PHILIP ROTH IMAGE:NYTIMES.COM IRIS MURDOCH IMAGE:TELEGRAPH.CO.UK
I arrive at Dr Lynne’s with ten minutes to spare. We’ve been dealing with an old trauma, so that I can put it behind me. But this is too urgent; my fear is right at the surface. So we plunge in. She has theories about memory loss, information about how it works. My story doesn’t worry her, and so I worry less. That night I tell Joe about it. He understands my fear, but thinks it’s like looking all over the house for his glasses when they are on his head. I see his point and feel better. But I still want an assessment.
This morning in the paper, two items. Glory glory, Alice Munro has won the Nobel Prize for Literature. (In a New Yorker interview a year ago she said she would probably stop writing because “I’m eighty-one, losing names or words in a commonplace way.”) And Julie Samples, a graduate student at the University of Florida, has just published a pilot study in the Journal of Neurological Sciences.
The first deterioration in Alzheimer’s is often in the olfactory nerve, and begins on the left side of the brain. Julie put a dab of peanut butter on the end of a ruler, and brought it closer to each nostril until the person could detect the smell. She and her advisor report, “If they can smell it far away it means that nerve is working. If you have to bring it all the way up to the nose it means it’s not working as well…We were blown away with what we saw…The right nostril was normal, and the left had impairment” in Alzheimers patients but none of the other subjects.
You know I went straight to the peanut butter jar. I put a bit on the end of a knife, blocked each nostril, and sniffed. Both my nostrils (and hence my brain?) worked just fine, smelling the peanut butter from about eight inches away. When I used the whole jar, I could smell it from a couple of feet away. I suppose I will mention this to my doctor when I get around to my so-called annual physical. And maybe I’ll ask for an assessment. But I am greatly reassured.
well, obviously, you smear some PB on all the loseable things: phone, keys etc: smello-location.
this stuff scares me too, but other things, like madness, scare me much more.
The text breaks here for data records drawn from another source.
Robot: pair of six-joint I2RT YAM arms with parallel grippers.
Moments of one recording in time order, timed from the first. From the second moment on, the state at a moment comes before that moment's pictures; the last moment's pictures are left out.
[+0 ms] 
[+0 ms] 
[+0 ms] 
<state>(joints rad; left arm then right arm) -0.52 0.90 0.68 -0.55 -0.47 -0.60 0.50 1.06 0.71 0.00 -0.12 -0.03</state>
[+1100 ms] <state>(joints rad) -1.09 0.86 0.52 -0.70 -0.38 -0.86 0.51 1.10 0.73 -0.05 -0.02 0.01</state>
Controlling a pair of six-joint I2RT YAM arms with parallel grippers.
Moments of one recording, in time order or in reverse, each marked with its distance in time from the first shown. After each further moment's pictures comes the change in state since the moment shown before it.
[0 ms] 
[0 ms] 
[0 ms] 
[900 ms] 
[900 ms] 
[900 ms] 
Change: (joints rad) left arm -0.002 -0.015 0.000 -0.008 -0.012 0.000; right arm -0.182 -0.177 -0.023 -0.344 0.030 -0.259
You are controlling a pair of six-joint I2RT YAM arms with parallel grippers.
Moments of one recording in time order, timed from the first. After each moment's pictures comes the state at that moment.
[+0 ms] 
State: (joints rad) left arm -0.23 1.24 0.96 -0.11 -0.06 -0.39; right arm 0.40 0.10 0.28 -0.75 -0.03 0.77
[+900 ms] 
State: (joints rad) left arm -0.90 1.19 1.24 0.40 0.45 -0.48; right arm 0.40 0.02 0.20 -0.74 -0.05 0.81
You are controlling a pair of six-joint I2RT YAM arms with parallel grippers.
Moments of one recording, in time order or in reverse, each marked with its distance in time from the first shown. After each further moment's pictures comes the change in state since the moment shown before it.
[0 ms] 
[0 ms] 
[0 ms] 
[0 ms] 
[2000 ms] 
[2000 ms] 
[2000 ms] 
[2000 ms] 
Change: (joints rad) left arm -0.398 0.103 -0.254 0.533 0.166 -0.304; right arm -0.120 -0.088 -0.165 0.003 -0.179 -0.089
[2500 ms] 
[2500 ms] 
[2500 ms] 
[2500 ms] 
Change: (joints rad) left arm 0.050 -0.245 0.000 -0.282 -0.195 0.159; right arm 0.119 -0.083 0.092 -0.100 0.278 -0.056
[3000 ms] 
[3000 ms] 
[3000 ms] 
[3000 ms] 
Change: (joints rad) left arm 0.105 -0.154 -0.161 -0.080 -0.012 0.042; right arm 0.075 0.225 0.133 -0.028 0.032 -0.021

being a human bean is quite hard, sometimes.
love,
luli
Liz, I’m headed to the kitchen and the peanut butter jar. If you don’t hear from me, it means that I’m lying on the floor in a fit of angst!
I couldn’t smell the peanut butter until the spoonful entered my mouth. Oh well, I am almost 80 and happy enough to lift the spoon!
I would worry more if I hadn’t suffered from early onset Alzheimers for so many years. In 2nd grade I put my spelling book on the front steps and carried an empty milk bottle to school, never noticing until the other kids started laughing. It’s been that way my whole life.
Now I’m scared! Luli’s comment is a good one too! BTW, Barbara Nolan is coming to visit me today.
from the Feminist Grandma: this is a different Liz – a friend from over 40 years ago. For some reason all my replies to people’s very welcome comments don’t show up. So I’ll do it this way from now on.
I think I’ll try Luli’s suggestion. BTW – I teach 20 something year olds and they can’t remember a damned thing either.